Put the ball of your right foot on the wall at the same height as your hips. Straighten your right leg as you press the heel into the wall. At the same time, lift your left foot and place the bottom of the foot on the wall.
Your whole body should be vertical except for your legs.
Breathe into the pose through the nose. Keep the breathing as smoothly as possible. Do this for a couple of minutes.
Standing Forward Bend
Half of your body is inverted in this pose, so your head and brain get lots of anxiety-melting oxygen and blood. The pose is also a great spinal stretch, and this further eases anxiety.
Stand with your legs and feet together and your knees slightly bent. Lower your head and torso so that they meet your legs. You should feel this motion coming from your hips. If it’s guided by your lower back, you’re doing it wrong. Don’t round the back while locking the knees. Let your hips and elongating spine be your guides. Place your palms on either your feet or the floor.

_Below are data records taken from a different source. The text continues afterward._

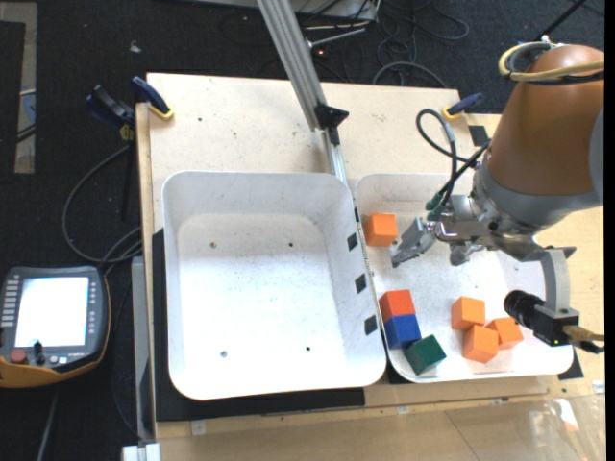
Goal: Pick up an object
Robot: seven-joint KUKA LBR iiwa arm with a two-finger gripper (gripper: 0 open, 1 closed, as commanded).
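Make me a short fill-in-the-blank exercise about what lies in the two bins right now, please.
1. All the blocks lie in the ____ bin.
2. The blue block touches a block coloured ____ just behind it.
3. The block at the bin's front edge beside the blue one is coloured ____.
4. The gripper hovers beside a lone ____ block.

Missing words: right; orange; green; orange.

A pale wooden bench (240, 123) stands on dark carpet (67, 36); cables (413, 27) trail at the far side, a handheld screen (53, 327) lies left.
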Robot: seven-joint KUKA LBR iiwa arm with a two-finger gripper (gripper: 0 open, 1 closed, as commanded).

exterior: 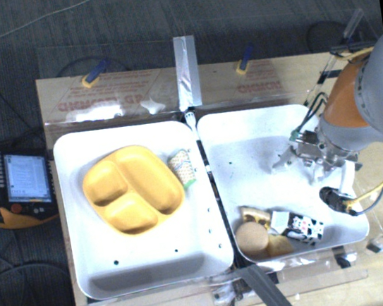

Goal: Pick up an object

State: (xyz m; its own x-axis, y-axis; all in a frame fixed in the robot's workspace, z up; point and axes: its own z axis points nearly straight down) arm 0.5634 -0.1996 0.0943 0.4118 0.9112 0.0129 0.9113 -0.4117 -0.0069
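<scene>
Two shallow white bins sit side by side. The left bin [88,271] holds a yellow three-compartment plastic tray [132,187] and a small speckled packet [181,166] by the divider. The gripper [304,155] hovers over the right bin [245,130]; whether it is open, I cannot tell. A tan rounded object [251,238] and a black-and-white printed item [299,225], writing unreadable, crowd the near edge; bare floor lies beyond.

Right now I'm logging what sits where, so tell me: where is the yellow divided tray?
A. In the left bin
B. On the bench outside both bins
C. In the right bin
A: the yellow tray lies inside the left bin, beside a small speckled item near the divider.
</scene>
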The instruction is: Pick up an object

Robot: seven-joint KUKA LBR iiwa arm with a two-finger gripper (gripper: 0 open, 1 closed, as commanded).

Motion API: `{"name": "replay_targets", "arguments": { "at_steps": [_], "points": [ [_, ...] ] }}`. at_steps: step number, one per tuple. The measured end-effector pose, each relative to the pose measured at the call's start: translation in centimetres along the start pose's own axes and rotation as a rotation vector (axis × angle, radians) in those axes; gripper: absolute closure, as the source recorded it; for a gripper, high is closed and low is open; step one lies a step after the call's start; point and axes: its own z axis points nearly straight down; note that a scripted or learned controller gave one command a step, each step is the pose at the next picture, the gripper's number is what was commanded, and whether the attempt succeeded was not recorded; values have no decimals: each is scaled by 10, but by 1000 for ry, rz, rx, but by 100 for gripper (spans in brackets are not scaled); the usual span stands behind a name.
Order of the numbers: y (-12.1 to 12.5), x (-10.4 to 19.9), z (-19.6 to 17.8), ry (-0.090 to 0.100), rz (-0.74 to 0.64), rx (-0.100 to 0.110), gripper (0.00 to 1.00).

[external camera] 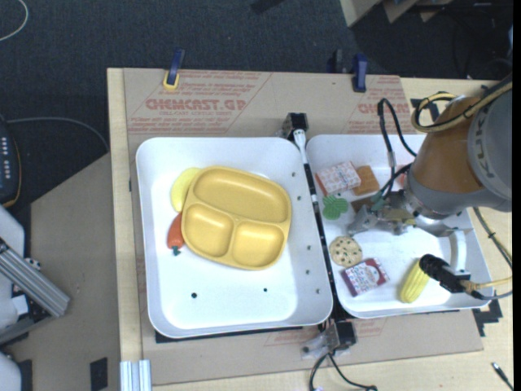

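Grey and orange, the arm reaches in from the right over the right bin. Its gripper hangs low in the middle of that bin; whether it is open or closed cannot be told, and nothing can be seen held in it.

Red print on the brown board under the bins reads "CHEMCAST GP".

A yellow divided tray fills the middle of the left bin, lying over a yellow piece and an orange carrot at its left edge.

The right bin holds a corn cob, a red packet, a pink-and-white box, a brown block, a cookie and a green piece just left of the gripper.
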Motion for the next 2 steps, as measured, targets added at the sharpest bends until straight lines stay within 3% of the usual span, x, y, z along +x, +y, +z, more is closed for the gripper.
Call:
{"name": "replay_targets", "arguments": {
  "at_steps": [1,2],
  "points": [
    [1,-1,-14,-2,2,-7,100],
    [4,1,-56,-4,-1,-10,100]
  ]
}}
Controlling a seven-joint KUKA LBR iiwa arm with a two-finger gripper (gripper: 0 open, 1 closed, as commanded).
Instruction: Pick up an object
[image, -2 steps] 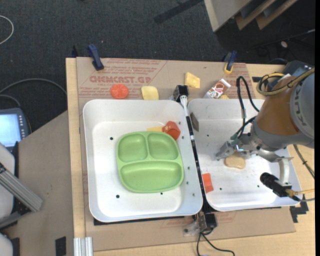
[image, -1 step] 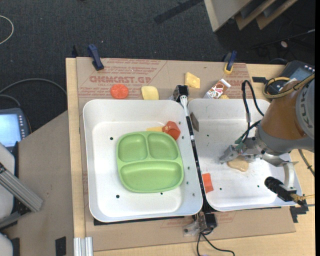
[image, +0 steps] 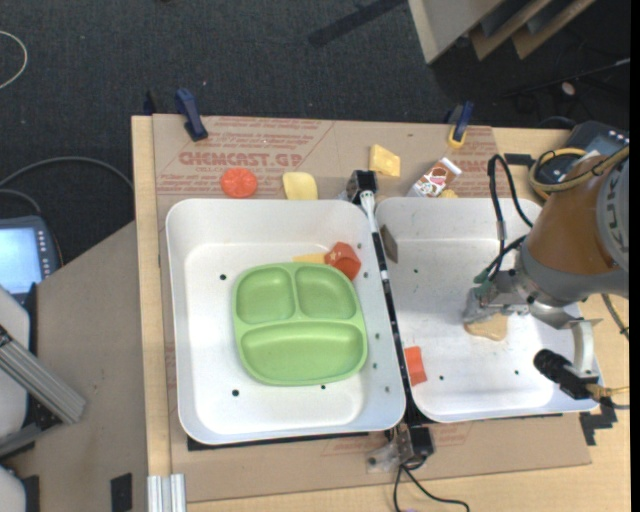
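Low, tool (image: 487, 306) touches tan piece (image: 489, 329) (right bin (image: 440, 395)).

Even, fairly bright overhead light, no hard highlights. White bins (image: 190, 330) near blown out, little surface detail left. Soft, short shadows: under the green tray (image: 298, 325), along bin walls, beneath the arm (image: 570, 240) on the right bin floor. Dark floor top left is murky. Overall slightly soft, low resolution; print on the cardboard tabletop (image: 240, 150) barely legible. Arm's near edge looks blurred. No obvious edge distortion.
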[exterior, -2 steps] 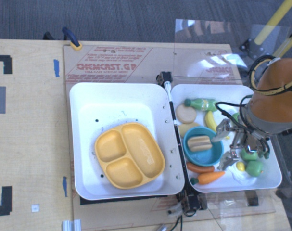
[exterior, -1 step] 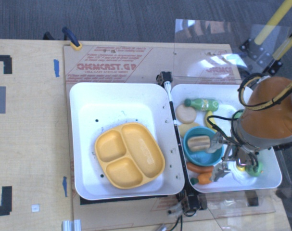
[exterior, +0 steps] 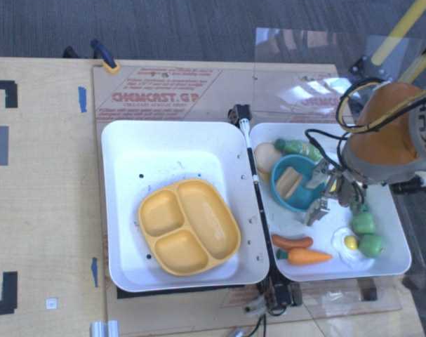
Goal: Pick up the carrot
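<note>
The camera view looks down on a counter [exterior: 44, 188] bearing two white bins side by side. The left bin [exterior: 121, 153] holds a yellow divided plate [exterior: 189, 226], tilted in the bin's near half.

The right bin [exterior: 398, 255] holds the food items. The carrot [exterior: 309, 256] lies flat near the bin's front edge, its tip pointing right, apart from the tool. Just behind it lies a red sausage [exterior: 293, 242], almost touching it. To the carrot's right sits a fried egg [exterior: 348, 244], and beside that two green pieces [exterior: 367, 234]. A blue bowl [exterior: 295, 183] sits in the bin's back half with a tan block [exterior: 290, 182] in it. A pale egg [exterior: 266, 157] rests at the bowl's back left, and a green vegetable [exterior: 295, 147] lies behind the bowl.

The arm [exterior: 384, 128] reaches in from the right. The tool [exterior: 318, 206] hangs over the bowl's right rim, well behind the carrot. Its fingers are parted, with nothing between them.
</note>
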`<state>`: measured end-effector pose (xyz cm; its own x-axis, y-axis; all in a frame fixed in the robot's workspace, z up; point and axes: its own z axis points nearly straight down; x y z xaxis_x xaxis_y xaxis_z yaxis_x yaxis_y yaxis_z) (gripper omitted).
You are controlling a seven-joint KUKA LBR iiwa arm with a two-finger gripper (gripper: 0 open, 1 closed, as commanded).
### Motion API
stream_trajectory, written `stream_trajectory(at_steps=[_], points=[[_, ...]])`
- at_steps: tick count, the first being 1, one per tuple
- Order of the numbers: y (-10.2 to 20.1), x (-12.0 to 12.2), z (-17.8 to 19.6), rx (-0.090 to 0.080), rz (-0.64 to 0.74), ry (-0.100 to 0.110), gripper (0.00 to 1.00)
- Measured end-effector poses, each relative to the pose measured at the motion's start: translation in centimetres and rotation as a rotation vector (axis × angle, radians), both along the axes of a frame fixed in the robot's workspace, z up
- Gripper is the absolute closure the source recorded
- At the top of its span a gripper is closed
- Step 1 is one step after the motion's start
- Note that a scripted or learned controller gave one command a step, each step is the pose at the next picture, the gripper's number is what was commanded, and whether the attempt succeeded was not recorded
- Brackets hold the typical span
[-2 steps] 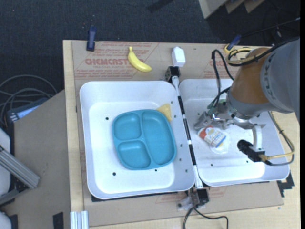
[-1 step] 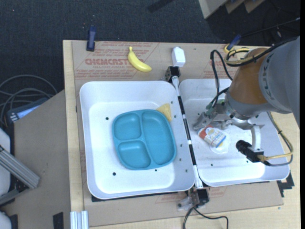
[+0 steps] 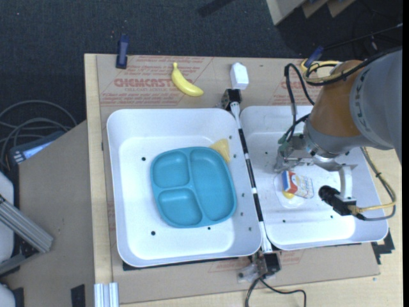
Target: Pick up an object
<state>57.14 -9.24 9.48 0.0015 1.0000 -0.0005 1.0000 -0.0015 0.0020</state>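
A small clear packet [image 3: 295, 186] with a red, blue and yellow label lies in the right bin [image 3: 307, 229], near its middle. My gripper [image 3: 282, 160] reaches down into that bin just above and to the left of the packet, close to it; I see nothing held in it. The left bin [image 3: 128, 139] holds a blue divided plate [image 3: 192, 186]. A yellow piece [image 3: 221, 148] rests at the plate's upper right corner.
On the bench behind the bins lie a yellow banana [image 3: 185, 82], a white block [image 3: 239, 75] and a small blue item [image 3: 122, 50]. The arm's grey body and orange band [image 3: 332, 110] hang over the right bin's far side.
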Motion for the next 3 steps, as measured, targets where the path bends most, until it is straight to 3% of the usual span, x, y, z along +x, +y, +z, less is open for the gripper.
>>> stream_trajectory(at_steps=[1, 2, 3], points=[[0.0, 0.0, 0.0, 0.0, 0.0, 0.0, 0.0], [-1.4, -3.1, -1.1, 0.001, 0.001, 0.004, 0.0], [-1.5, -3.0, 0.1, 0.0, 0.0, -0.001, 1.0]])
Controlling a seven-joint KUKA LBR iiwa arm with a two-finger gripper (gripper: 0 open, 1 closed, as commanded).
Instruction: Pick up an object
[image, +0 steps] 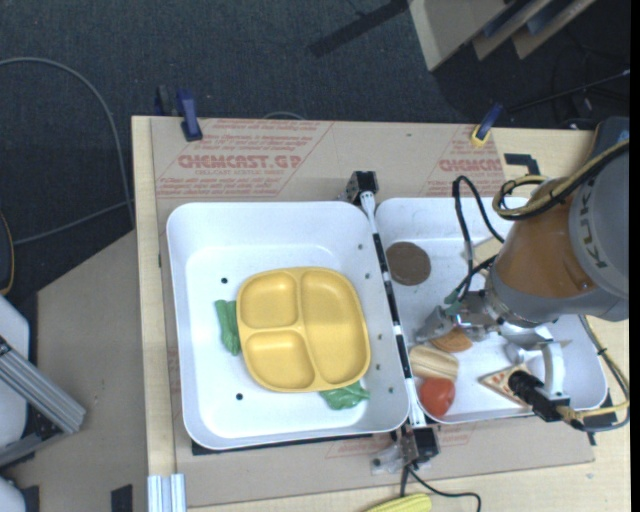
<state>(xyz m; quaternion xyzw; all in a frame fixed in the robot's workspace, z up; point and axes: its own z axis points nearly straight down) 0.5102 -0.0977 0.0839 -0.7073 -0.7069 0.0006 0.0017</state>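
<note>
Gripper (455, 322) is down low in the right bin (585, 375), and I cannot tell whether it is apart or together. Toy food crowds just beneath it: bread piece (435, 360), red tomato (436, 397). Risk: it nudges that tight cluster and grabs nothing; brown disc (408, 263) lies beyond.

Two white bins (200, 330) are sitting side by side on the desk (250, 160). The left one is holding one yellow tray (300, 328) and two green pieces (228, 327). The right one is showing one brown disc (408, 263), one red piece (437, 397), one tan block (433, 362) and one wedge (500, 383).
</note>
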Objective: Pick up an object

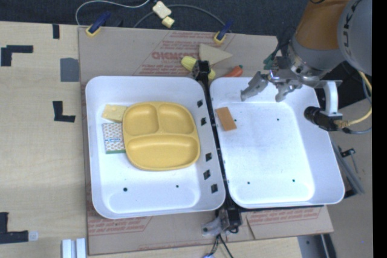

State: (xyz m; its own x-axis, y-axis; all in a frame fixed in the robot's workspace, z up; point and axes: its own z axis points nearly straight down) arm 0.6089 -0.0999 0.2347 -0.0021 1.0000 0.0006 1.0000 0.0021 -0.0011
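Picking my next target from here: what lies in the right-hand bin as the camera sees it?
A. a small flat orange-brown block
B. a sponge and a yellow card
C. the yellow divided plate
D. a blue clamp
A: a small flat orange-brown block lies near the right bin's upper left corner; the yellow divided plate sits in the left bin.

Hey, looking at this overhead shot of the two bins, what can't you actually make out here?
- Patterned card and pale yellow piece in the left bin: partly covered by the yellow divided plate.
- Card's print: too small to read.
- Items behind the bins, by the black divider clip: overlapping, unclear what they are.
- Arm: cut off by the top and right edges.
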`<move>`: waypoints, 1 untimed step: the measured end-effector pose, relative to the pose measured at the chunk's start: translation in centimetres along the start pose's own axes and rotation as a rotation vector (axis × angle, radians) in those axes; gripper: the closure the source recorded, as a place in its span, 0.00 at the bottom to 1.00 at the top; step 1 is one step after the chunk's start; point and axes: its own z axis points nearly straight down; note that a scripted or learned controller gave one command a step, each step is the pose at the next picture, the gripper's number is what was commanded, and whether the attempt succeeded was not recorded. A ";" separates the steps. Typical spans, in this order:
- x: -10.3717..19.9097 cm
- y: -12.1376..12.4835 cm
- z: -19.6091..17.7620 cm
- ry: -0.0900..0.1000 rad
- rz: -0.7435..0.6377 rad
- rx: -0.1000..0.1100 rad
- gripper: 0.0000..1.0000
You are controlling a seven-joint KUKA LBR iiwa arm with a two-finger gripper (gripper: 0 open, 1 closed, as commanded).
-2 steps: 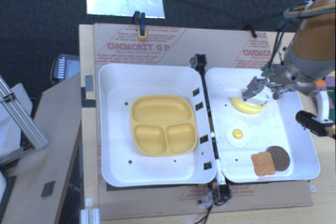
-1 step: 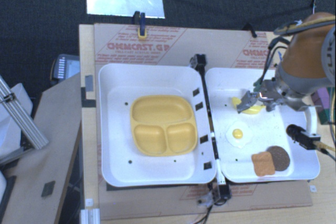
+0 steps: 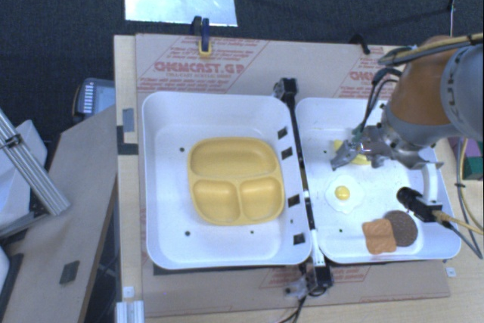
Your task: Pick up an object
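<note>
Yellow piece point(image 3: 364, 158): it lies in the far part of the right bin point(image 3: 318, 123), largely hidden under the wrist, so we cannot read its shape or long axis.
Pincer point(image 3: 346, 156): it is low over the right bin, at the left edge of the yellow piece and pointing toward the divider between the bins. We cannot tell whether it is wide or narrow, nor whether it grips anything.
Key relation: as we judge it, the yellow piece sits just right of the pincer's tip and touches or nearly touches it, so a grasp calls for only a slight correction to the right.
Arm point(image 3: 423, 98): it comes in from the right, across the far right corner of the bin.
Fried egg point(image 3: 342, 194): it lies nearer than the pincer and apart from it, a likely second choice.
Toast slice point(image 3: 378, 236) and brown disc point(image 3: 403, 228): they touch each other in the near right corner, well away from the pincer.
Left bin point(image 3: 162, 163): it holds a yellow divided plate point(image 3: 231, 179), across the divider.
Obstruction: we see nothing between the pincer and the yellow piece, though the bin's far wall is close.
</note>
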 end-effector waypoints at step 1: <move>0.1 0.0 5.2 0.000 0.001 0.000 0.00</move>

Inhale and lengthen your chest and spine. On the exhale, straighten your legs so that you feel a stretch.
After a couple of rounds, exhale and stretch your spine toward the floor with your crown and neck leading the way. Let your shoulders follow. Don’t round your back. Just stretch the spine.
Breathe, through the nose, into the stretch.
The Corpse Pose is commonly used at the end of a yoga class. It’s a time to process all the new feelings in the body and to calm the mind.
This one’s easy. Lie on your back with your arms to your side. Breathe through the nose and allow yourself to relax and feel the depth of your experience.